Price drops; optical factors Two additional developments support the growth that Cohen Communications Group forecasts for grid computing.

First, huge price declines for wholesale transit backbone capacity in 2001 and 2002 (and anticipated for 2004-2005) would be passed along to customers whose bandwidth costs could then fall by 70% or more. This facilitates using applications that require "big pipes," or high bandwidth.

Second, new optical metro rings and meshed optical switching should make it far cheaper to transmit IP traffic. This will create an additional wave of price declines on a per-Gigabit basis. As a consequence, there is likely to be another major decline in costs, contributing, in part, to the huge growth in IP traffic that Cohen Communications Group forecasts for 2005.

Is there additional evidence to support the view that grid computing will be such a key driver of broadband demand?

Efforts to promote grid computing continue to expand. An example is Sun Microsystems' programs to expand the use of Java through the JXTA project and to create tools to deal with complex software development issues for collaborations or 3-D manipulation.

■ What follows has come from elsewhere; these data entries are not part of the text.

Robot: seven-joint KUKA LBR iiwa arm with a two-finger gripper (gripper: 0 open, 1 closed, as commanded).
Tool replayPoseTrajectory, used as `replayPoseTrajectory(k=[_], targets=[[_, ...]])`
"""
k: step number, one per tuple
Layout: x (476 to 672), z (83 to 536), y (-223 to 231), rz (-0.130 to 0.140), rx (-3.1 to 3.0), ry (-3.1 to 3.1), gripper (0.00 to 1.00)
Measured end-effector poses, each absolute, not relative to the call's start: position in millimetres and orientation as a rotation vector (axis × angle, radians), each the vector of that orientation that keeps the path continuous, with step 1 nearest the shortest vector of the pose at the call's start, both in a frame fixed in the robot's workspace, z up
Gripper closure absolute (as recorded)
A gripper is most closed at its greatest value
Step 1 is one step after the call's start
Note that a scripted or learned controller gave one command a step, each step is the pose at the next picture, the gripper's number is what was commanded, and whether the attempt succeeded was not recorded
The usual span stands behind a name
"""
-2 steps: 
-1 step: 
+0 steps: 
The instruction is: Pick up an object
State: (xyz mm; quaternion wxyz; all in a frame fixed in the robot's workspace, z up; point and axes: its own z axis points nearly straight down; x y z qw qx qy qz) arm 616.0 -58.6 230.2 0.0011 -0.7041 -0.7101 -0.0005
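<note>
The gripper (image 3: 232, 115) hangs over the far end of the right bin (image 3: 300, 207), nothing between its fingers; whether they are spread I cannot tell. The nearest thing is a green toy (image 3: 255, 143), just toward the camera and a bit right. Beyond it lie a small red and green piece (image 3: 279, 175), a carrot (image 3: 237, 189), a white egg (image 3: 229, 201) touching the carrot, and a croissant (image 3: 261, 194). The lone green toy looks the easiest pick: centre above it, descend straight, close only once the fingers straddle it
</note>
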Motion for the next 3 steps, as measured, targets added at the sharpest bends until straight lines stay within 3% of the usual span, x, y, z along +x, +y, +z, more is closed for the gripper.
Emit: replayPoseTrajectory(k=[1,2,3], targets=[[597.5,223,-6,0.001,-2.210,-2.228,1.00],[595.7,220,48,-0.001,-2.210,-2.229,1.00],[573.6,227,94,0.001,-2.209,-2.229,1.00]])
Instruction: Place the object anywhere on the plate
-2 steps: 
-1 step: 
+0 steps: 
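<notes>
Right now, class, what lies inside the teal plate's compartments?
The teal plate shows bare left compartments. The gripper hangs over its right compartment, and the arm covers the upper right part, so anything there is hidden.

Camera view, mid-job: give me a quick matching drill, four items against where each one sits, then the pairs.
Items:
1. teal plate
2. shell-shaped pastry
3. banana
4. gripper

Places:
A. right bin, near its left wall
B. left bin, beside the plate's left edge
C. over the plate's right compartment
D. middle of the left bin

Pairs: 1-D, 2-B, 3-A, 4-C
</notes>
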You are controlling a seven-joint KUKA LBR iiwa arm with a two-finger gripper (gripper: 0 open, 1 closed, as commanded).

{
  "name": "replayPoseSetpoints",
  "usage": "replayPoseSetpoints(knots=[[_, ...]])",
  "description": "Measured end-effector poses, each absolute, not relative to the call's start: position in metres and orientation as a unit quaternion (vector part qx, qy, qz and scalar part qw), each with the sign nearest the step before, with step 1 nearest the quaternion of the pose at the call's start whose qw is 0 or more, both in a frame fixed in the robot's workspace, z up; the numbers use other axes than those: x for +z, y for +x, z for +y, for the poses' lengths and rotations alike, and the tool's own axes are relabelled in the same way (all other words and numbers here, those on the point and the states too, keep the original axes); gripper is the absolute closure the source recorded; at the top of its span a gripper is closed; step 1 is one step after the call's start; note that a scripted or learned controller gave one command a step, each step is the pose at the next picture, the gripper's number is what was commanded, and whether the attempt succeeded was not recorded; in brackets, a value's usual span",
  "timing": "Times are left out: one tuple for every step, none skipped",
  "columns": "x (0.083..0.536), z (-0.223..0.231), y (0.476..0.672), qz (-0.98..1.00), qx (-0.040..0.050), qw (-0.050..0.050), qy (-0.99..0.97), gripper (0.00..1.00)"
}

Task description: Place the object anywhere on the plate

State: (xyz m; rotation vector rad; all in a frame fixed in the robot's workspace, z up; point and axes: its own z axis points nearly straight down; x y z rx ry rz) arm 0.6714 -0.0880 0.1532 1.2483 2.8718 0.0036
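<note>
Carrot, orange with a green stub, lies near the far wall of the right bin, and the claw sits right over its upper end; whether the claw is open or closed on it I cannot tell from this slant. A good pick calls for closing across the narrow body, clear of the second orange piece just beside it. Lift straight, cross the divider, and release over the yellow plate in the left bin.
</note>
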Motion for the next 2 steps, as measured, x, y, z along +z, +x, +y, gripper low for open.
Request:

Also, a large number of firms are beginning to use new JXTA software and tools. And IBM has devoted significant resources to support its move into on-demand computing and grids, which has become a centerpiece of IBM's future strategy.

Finally, firms such as Avaki, Entropia, and Platform Computing, are selling Grid software to a large number of customers. Although many of these efforts are still in their infancy, they underscore the attention now being paid to the commercialization of grid computing.

What would success in this area mean to computing and to the economy? New collaborative software should enhance companies' abilities to have machines (computers) do more work that until now only humans could do. This improves productivity, making our economy gain more output from specific inputs, including from the more productive computers themselves! Higher corporate profits would help new products and services come to market. In addition, successful innovative services could help ISPs shift their business models from charging for transport to gaining revenues from value-added services, such as collaboration services, payments, and computational power. This new value-added model could reinvigorate the telecommunications industry and business in general.